Description
Hi! I just cloned your project and am messing around with it. Though I am an experienced software engineer, I am new to machine learning so feel free to tell me my insights are incorrect!
After reading the code I noticed prediction modeling heavily relies on the KeyStats, however data is extremely limited. Would it not be SUPER beneficial to back fill this data with a record per quarter (the provided data is very erratic, yet most 'feature' data points are provided be the company every quarter).
In addition to this, a cron or a simple get_missing_quartly_keystats.py script that can be invoked on demand to fill in new stats to accommodate longevity and modern accuracy of this project would help this project modeling become more accurate (more data sets), but also bring it closer to becoming a practical live use tool.
Most of the historical quarterly features
data points can be found directly or through calculations on https://www.macrotrends.net/. Example: https://www.macrotrends.net/stocks/charts/GNW/genworth-financial/financial-statements
There are many categories with sub categories that can most likely be scraped and parsed.

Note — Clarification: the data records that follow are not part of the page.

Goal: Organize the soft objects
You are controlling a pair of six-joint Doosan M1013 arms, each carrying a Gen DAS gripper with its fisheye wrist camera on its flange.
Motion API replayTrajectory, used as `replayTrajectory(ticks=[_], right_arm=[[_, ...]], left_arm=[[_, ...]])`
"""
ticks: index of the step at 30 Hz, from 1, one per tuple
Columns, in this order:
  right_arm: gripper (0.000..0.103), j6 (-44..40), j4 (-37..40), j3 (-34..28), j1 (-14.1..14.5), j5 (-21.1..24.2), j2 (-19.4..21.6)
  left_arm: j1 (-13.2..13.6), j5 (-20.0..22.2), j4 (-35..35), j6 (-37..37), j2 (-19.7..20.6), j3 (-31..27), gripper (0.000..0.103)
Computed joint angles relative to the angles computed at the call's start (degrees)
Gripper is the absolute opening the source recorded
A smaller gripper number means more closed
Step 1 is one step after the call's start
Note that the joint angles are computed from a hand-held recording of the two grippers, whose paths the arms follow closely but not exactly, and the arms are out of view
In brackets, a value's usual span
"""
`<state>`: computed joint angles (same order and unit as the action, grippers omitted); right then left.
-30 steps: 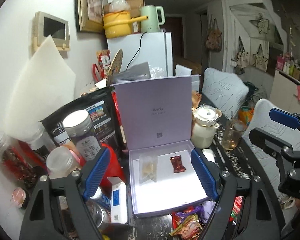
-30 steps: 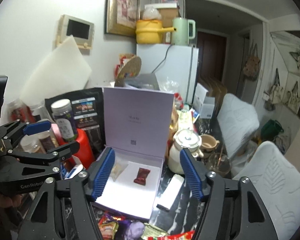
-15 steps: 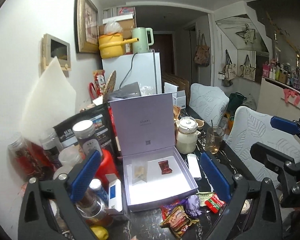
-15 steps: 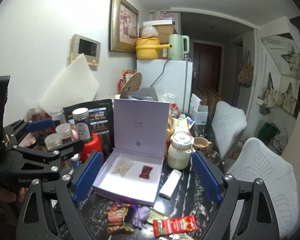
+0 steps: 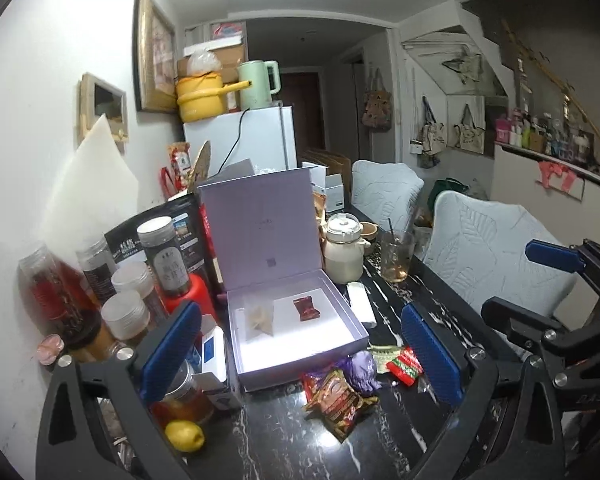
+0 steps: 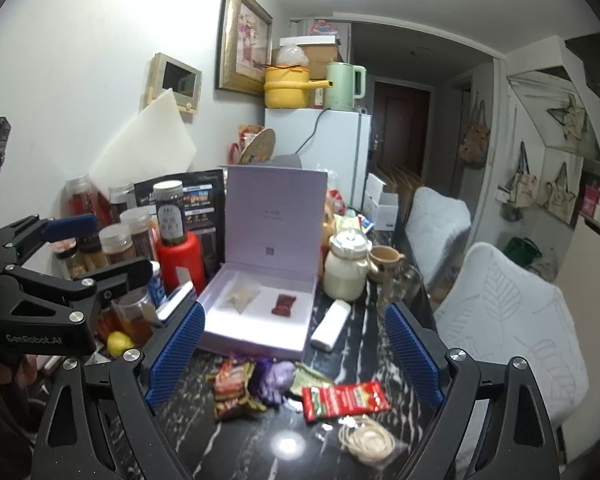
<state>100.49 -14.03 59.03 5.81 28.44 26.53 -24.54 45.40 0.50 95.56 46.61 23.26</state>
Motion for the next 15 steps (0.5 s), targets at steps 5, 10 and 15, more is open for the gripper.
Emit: replayTrajectory(ticks=[5,10,15], right_arm=[[0.092,7.18,-6.18,4.87,0.61,-0.94,-2.18],[0.092,11.64,-7.29,10.01,0.68,-2.04,-4.66],[0.092,17.16,-10.18,14.24,0.66,-3.02,-6.58]], left_arm=[[-0.33,-3.53,-2.44,3.11,-4.57,9.55,0.102],[-0.4,-4.45,-5.66,4.98,-6.88,14.57,0.102],[-0.5,-4.72,-9.53,8.6,-8.03,17.79,0.102]])
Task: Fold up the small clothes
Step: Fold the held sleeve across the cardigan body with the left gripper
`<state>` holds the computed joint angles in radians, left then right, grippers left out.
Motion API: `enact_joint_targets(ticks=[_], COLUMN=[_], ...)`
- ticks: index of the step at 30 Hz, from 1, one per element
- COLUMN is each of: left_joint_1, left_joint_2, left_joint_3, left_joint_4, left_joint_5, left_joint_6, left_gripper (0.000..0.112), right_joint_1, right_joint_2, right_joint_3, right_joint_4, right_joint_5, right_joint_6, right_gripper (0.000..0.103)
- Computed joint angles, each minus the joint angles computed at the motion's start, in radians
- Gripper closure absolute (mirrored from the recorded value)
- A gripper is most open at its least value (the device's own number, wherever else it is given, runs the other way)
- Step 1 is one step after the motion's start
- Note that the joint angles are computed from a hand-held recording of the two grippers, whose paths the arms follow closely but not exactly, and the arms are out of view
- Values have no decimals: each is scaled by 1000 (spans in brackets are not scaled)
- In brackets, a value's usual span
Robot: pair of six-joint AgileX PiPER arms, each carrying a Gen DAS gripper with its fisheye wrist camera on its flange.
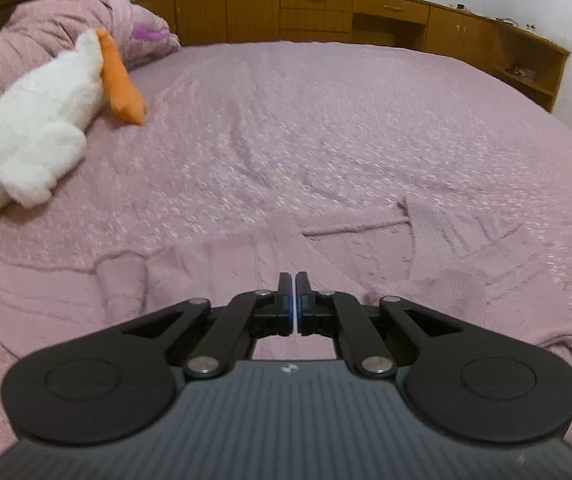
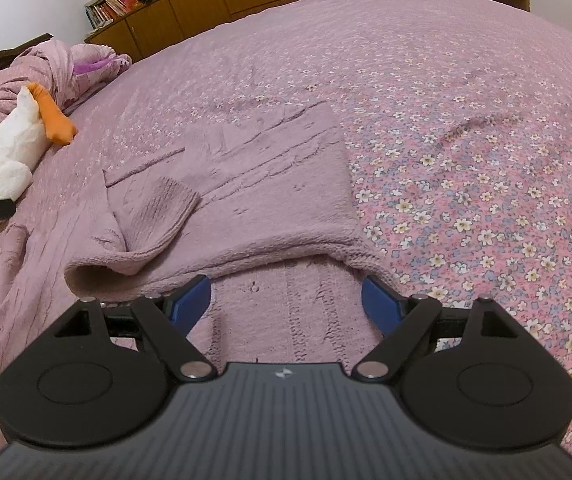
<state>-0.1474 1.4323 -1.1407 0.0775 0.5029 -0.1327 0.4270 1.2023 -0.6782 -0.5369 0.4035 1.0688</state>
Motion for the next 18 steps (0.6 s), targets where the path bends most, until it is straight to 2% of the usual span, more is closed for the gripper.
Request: enact_joint_targets(ticks=[4,6,7,9,18], left_joint_1=[4,-16,-34,-92,-305], left_joint_2=[11,24,33,54,238], left_joint_3=[-21,-34,-40,-51,-175], left_joint_4=[-194,-251,-256,-210,27], left_joint_5=[36,48,48,37,52], left_joint_6=[161,189,186,141,-71], left_gripper=[104,84,80,71,56], right_joint_1=[-6,-9,-11,-29,-98], right_joint_2=[-33,-45,-50,-58,-65], right_joint_3=[3,3,3,9,57], right_joint_4=[-3,-10,-7,15,123], right_joint_5=[3,6,8,0,-57], right_joint_6=[6,6,1,-29,-120], right_gripper=[16,16,16,16,16])
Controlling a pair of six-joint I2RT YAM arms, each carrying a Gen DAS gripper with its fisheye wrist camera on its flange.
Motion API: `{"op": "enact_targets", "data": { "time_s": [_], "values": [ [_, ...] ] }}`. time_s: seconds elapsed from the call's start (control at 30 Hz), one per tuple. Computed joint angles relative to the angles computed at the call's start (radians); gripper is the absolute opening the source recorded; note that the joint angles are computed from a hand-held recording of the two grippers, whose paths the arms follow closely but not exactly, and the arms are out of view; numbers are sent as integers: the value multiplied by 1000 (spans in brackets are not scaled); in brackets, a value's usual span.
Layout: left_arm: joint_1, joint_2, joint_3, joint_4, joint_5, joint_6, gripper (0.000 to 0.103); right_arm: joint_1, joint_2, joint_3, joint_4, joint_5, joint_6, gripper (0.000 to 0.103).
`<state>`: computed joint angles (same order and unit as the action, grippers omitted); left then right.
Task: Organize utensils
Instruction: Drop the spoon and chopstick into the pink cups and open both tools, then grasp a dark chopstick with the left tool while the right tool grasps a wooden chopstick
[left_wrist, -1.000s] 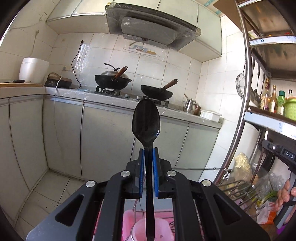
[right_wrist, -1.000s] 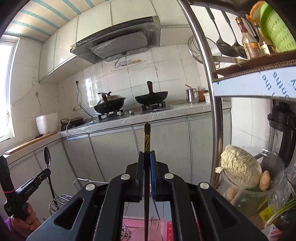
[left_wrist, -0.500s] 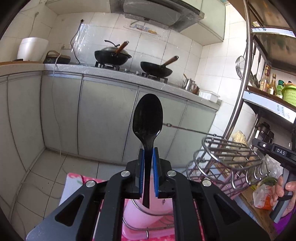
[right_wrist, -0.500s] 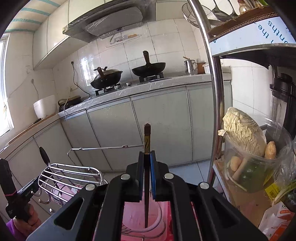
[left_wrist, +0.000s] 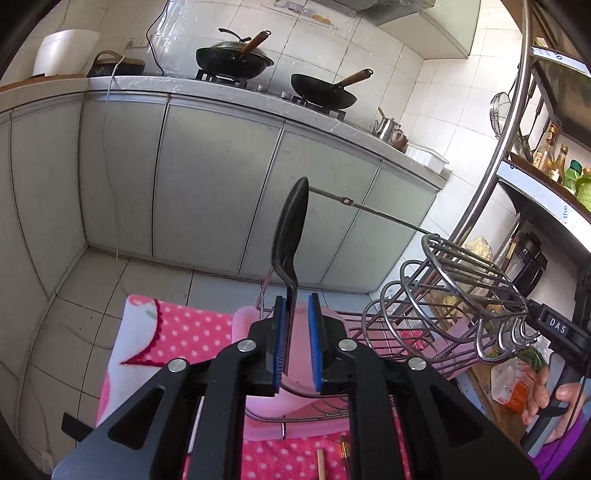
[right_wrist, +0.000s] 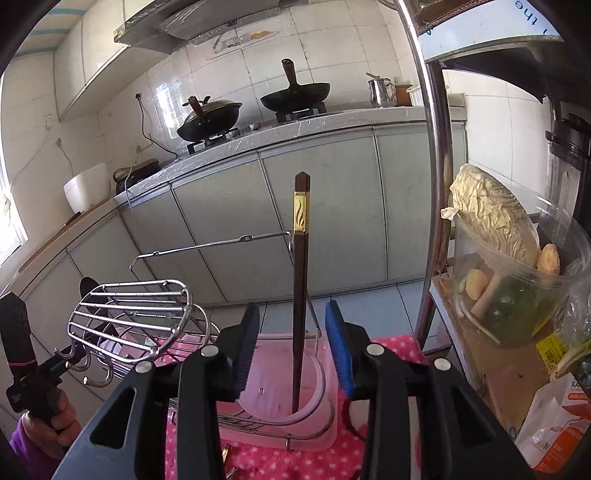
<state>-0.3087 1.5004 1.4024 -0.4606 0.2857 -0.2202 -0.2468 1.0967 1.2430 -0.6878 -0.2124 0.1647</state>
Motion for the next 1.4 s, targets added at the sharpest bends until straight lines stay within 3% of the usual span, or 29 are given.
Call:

For example, the full historical market cap chart served here: https://www.macrotrends.net/stocks/charts/GNW/genworth-financial/market-cap
can be parsed out as in the html is a <script> tag that defines var chartData
with all the values by date.
between the balance sheets and financial records they provide you may even find other influential data points to add to the ML portion of this script.
Let me know what you think, or if my logic is simply way off. If you think it is a good Idea I can help out with refactoring!